Several times a month I get a phone call from someone saying they’re from the IRS. I don’t answer, but I listen to the message.
In the message, they state that the IRS will be taking action against me due to delinquent taxes. I can’t recall the rest of their threat if I don’t call them immediately. Which I don’t.
My accountant has told me numerous times that the IRS does not contact you by phone, and not to answer.
But of course, the phone call causes just a bit of anxiety. Because the thought of being in trouble with the IRS is a scary thought.
They do what they aim to do: sow seeds of doubt.
Lately, probably 6-7 times per day, I’ve been getting phone calls that register as Directory Assistance OK.
Yesterday I was fed up listening to the phone ring. I picked up for the first time and told them to stop calling my number. The man spoke with a foreign accent.
I didn’t listen to what he had to say, just angrily told him to take my phone number off of whatever list they had me on.
Who’s to know if that will stop it? Or if I made it worse by answering?
These kinds of scams are rampant.
Here’s what MSNBC Market writes about another scam tactic:
The growth of the phone scam is, in part, thanks to a new tactic these criminals are using that makes people more likely to answer their calls, and then trust them once they do.
Scammers are increasingly spoofing phone numbers to make them look familiar to you. They might use your area code or the first six digits of a friend’s phone number.
So be aware of this type call. It may not be your friend or family member. And if the person asks for money, you can pretty much count on it not being someone you know.

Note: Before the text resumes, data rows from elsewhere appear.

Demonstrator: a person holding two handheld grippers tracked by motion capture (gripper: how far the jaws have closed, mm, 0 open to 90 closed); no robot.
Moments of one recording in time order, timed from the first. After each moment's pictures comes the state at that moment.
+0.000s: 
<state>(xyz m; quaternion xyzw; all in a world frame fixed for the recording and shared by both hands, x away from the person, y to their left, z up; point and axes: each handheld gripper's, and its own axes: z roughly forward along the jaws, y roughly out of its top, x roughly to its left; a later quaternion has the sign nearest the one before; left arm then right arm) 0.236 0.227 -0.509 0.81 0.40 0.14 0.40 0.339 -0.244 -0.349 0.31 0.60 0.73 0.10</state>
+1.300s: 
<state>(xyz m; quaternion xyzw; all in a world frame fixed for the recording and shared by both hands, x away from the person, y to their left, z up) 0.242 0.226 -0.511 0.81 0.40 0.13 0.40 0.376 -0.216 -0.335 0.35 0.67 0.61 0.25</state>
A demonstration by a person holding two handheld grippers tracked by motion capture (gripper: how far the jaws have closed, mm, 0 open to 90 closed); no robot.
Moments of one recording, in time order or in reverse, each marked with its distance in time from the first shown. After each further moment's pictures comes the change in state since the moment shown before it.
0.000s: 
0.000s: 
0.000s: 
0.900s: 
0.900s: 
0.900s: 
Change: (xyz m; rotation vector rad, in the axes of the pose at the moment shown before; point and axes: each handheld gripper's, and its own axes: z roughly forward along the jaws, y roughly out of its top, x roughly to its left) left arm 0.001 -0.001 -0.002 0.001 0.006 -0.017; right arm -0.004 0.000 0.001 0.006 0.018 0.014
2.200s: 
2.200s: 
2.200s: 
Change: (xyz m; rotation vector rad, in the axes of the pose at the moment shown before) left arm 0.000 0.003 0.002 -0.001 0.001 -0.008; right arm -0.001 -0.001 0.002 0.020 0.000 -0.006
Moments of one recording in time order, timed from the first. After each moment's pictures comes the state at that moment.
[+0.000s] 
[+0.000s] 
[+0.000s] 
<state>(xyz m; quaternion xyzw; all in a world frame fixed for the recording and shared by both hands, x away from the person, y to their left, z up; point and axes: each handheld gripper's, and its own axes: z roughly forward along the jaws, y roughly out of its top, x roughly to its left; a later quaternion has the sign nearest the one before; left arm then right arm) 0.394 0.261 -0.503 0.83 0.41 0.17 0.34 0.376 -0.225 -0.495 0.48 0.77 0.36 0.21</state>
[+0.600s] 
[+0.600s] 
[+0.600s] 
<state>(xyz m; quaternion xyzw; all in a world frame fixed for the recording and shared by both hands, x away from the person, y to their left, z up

I do not answer my phone if I don’t recognize the number, but in this case I might be fooled.
Yesterday I received an email from a reader who is very upset. I’ll let you read her email first before we go further.
My husband had just signed up for a Walmart credit card on their promotion, so I decided I would too.
He was accepted, but I was not, said my credit was poor. I couldn’t imagine that. I had a very good rating on my last credit report from Discover Card.
A few days later I received a letter from Synchrony Bank Creditor which said the reason my credit was bad was that I was deceased. I still cast a shadow, so I believe this was in error.
I called the credit company Experian who had the credit run made and they said they send their work to the Philippines and sometimes they made mistakes, they are not very careful.
She told me this could ruin my credit rating and that the word could get out that I am dead and that Social Security would stop sending my checks, and my credit cards would be frozen.
She sold me a LifeLock policy for $297 which I put on my Discover Card. I think this is outlandish to pay for LifeLock and pay that much because the credit card workers is the Philippines or wherever they are made a mistake and all I did was ask if I could have a credit card. To say that I am upset by this is putting it mildly.
Well, I didn’t know quite what to suggest. But I Googled scams and situations such as this and emailed her the links to read.
What do you suggest?
Have any of you ever had this happen? I have not, so I don’t know what to tell her.
Feel free to tell us all about scams where you’ve been targeted.